Since last year, financial services companies around the world have written down the value of their various debt-related holdings by more than $240 billion. As a result, many banks including Citigroup Inc. and Merrill Lynch & Co. have sold stakes to outside investors to raise extra cash.
The stock market is not as volatile now as it got to be last summer. Instead of plunging, the Dow Jones industrial average has been wavering back and forth, with investors unsure about the direction of the economy.
Last week, the Dow finished up 0.80 percent, but the Standard & Poor's 500 index ended down 0.81 percent and the Nasdaq composite index closed 0.05 percent lower.
One big, complicating factor that was not an issue last year is oil. A year ago, crude oil was at around $68 a barrel; now, it's trading near $135. It's true that oil has been climbing for several years, but this year's jump has been particularly steep and worrisome.
The problem with soaring oil is that it both raises prices and dampens spending in a sense, it is both inflationary and deflationary. This paradox makes it hard for the Fed to figure out how to adjust interest rates.
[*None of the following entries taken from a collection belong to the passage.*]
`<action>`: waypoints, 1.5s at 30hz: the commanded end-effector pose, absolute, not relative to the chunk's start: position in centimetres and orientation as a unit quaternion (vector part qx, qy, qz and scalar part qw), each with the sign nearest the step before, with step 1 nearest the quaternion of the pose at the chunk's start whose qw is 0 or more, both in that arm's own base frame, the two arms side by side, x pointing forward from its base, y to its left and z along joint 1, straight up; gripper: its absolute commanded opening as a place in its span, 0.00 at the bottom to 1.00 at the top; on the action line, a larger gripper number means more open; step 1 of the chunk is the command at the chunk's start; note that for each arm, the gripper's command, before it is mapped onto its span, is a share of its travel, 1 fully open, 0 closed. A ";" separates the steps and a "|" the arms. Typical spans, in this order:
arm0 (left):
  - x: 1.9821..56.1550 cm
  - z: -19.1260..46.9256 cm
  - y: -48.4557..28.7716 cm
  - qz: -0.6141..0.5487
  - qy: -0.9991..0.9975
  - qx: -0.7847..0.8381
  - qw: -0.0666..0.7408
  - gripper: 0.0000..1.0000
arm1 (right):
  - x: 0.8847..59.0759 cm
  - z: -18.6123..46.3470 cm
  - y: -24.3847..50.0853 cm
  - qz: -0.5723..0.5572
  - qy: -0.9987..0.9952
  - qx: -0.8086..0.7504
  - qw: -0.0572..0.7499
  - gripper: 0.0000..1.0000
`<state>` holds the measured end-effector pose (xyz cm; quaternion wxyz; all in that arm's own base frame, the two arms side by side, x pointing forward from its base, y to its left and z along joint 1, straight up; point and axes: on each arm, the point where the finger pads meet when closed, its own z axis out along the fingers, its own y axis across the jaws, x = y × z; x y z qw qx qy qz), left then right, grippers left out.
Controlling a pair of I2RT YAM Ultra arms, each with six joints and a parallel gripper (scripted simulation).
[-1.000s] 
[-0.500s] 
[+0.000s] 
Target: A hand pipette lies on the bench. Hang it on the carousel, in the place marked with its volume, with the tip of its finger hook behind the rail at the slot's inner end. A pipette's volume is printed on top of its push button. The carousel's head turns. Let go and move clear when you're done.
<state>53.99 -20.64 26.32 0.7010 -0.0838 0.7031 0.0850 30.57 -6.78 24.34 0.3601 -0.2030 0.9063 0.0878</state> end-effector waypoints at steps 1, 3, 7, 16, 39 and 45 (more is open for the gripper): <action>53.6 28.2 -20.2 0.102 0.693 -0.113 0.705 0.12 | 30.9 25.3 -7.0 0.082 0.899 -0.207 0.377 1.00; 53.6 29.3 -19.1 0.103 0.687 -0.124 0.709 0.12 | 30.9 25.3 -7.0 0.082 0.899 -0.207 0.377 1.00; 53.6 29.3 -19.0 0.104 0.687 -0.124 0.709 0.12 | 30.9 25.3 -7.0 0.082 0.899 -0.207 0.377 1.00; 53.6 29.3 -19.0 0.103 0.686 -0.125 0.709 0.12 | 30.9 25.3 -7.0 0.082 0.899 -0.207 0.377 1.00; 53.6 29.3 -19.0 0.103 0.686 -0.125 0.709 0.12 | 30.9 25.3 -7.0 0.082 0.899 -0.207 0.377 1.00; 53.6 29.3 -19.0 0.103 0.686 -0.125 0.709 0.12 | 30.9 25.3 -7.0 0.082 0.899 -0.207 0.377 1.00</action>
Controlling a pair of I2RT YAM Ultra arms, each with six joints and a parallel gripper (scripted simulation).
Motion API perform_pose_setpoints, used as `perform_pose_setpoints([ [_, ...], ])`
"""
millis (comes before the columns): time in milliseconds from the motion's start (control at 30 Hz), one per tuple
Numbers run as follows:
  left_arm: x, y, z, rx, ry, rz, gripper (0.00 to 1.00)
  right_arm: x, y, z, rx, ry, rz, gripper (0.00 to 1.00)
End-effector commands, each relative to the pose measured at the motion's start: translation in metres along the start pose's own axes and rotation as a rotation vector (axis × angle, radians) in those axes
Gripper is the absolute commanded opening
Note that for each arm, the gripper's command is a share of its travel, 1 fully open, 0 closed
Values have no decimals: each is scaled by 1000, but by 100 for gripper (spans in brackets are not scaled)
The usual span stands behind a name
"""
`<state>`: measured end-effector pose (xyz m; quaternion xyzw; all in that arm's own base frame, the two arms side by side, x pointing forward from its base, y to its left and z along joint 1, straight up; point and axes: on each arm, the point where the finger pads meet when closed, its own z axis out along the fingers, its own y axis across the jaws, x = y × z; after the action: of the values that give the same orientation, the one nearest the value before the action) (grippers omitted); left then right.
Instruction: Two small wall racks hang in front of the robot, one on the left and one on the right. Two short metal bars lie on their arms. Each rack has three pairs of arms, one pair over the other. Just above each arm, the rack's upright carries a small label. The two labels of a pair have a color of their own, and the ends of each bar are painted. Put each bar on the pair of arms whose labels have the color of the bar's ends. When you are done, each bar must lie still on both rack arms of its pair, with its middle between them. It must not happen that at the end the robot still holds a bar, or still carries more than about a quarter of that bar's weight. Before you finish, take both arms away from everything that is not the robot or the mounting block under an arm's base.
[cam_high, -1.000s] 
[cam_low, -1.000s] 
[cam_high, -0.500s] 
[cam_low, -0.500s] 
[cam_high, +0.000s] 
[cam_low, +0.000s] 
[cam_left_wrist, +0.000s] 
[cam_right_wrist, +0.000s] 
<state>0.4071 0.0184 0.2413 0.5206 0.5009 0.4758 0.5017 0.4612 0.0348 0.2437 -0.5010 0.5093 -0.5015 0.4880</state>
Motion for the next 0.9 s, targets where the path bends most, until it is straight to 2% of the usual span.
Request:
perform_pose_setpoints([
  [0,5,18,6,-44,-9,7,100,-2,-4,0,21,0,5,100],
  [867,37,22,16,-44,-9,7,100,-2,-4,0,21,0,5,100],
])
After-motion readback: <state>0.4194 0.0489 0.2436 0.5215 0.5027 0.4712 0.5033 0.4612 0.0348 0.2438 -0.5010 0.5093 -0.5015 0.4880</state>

So in addition to investment bank earnings this week, investors will be watching oil prices and economic data for direction this week.
The National Association of Home Builders releases its index of June activity; the Labor Department reports on producer prices; the Commerce Department reports on new home construction; the Conference Board reports on May's leading indicators and the Philadelphia Fed releases its regional index of manufacturing activity.